» **Work task**
Print every entry exactly as written.
■ ■ ■ ■
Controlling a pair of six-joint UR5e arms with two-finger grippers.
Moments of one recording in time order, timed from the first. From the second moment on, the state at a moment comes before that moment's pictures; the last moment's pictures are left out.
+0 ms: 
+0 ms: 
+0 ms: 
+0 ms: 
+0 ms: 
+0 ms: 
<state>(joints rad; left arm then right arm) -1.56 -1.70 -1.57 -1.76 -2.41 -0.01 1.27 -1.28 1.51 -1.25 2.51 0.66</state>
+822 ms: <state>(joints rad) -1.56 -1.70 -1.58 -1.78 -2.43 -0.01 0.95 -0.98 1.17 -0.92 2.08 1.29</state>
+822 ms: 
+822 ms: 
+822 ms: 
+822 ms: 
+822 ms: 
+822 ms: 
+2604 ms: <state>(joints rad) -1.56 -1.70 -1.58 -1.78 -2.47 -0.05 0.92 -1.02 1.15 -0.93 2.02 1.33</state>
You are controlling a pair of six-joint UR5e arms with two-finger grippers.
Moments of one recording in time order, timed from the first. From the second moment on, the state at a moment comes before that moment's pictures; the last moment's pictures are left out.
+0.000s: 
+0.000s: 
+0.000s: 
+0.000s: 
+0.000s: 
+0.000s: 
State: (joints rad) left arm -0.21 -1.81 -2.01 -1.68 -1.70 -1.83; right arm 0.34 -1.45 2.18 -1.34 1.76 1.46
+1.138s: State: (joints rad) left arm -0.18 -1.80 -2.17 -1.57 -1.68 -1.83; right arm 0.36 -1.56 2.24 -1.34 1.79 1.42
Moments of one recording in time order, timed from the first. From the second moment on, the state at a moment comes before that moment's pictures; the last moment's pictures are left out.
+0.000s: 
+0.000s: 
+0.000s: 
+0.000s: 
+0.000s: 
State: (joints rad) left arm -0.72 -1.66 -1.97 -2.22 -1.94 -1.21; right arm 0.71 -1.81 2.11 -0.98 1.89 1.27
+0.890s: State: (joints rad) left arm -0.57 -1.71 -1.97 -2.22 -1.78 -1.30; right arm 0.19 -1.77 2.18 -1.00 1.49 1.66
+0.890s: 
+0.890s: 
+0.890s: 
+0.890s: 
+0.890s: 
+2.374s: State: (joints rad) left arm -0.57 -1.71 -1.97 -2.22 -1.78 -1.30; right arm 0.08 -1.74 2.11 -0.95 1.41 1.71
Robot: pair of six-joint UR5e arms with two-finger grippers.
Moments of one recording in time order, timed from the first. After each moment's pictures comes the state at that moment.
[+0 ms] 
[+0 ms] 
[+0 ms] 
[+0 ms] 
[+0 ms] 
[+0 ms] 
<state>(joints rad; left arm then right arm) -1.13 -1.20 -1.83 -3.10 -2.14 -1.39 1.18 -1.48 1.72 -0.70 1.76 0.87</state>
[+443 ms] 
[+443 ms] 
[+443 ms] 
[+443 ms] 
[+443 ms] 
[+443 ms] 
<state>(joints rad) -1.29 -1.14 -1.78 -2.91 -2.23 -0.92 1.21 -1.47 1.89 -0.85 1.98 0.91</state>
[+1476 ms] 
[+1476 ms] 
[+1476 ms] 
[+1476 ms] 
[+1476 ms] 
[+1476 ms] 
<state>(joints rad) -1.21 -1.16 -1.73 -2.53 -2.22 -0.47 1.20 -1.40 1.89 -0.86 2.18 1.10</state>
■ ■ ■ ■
» **Written response**
Controlling a pair of six-joint UR5e arms with two-finger grippers.
Moments of one recording in time order, timed from the first. From the second moment on, the state at a moment comes before that moment's pictures; the last moment's pictures are left out.
+0 ms: 
+0 ms: 
+0 ms: 
+0 ms: 
+0 ms: 
+0 ms: 
<state>(joints rad; left arm then right arm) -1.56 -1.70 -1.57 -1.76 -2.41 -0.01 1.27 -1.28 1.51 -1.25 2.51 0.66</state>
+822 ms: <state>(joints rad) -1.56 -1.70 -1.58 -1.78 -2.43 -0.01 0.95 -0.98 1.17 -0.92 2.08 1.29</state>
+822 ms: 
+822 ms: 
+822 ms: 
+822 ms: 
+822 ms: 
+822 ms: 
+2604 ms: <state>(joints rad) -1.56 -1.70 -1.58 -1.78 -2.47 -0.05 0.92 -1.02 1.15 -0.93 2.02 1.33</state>
You are controlling a pair of six-joint UR5e arms with two-finger grippers.
Moments of one recording in time order, timed from the first. From the second moment on, the state at a moment comes before that moment's pictures; the last moment's pictures are left out.
+0.000s: 
+0.000s: 
+0.000s: 
+0.000s: 
+0.000s: 
+0.000s: 
State: (joints rad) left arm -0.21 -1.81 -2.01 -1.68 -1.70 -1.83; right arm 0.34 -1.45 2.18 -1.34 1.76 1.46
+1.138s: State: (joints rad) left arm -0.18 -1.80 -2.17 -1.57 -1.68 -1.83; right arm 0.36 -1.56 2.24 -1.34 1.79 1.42
Moments of one recording in time order, timed from the first. From the second moment on, the state at a moment comes before that moment's pictures; the last moment's pictures are left out.
+0.000s: 
+0.000s: 
+0.000s: 
+0.000s: 
+0.000s: 
State: (joints rad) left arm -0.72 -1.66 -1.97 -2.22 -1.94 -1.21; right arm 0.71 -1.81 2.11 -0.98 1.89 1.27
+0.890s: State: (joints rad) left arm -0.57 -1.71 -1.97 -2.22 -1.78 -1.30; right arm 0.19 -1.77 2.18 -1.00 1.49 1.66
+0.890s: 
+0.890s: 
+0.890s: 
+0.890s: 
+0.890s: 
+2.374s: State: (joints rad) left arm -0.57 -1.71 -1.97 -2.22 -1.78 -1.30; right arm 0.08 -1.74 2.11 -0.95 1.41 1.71
Robot: pair of six-joint UR5e arms with two-finger grippers.
Moments of one recording in time order, timed from the first. After each moment's pictures comes the state at that moment.
[+0 ms] 
[+0 ms] 
[+0 ms] 
[+0 ms] 
[+0 ms] 
[+0 ms] 
<state>(joints rad; left arm then right arm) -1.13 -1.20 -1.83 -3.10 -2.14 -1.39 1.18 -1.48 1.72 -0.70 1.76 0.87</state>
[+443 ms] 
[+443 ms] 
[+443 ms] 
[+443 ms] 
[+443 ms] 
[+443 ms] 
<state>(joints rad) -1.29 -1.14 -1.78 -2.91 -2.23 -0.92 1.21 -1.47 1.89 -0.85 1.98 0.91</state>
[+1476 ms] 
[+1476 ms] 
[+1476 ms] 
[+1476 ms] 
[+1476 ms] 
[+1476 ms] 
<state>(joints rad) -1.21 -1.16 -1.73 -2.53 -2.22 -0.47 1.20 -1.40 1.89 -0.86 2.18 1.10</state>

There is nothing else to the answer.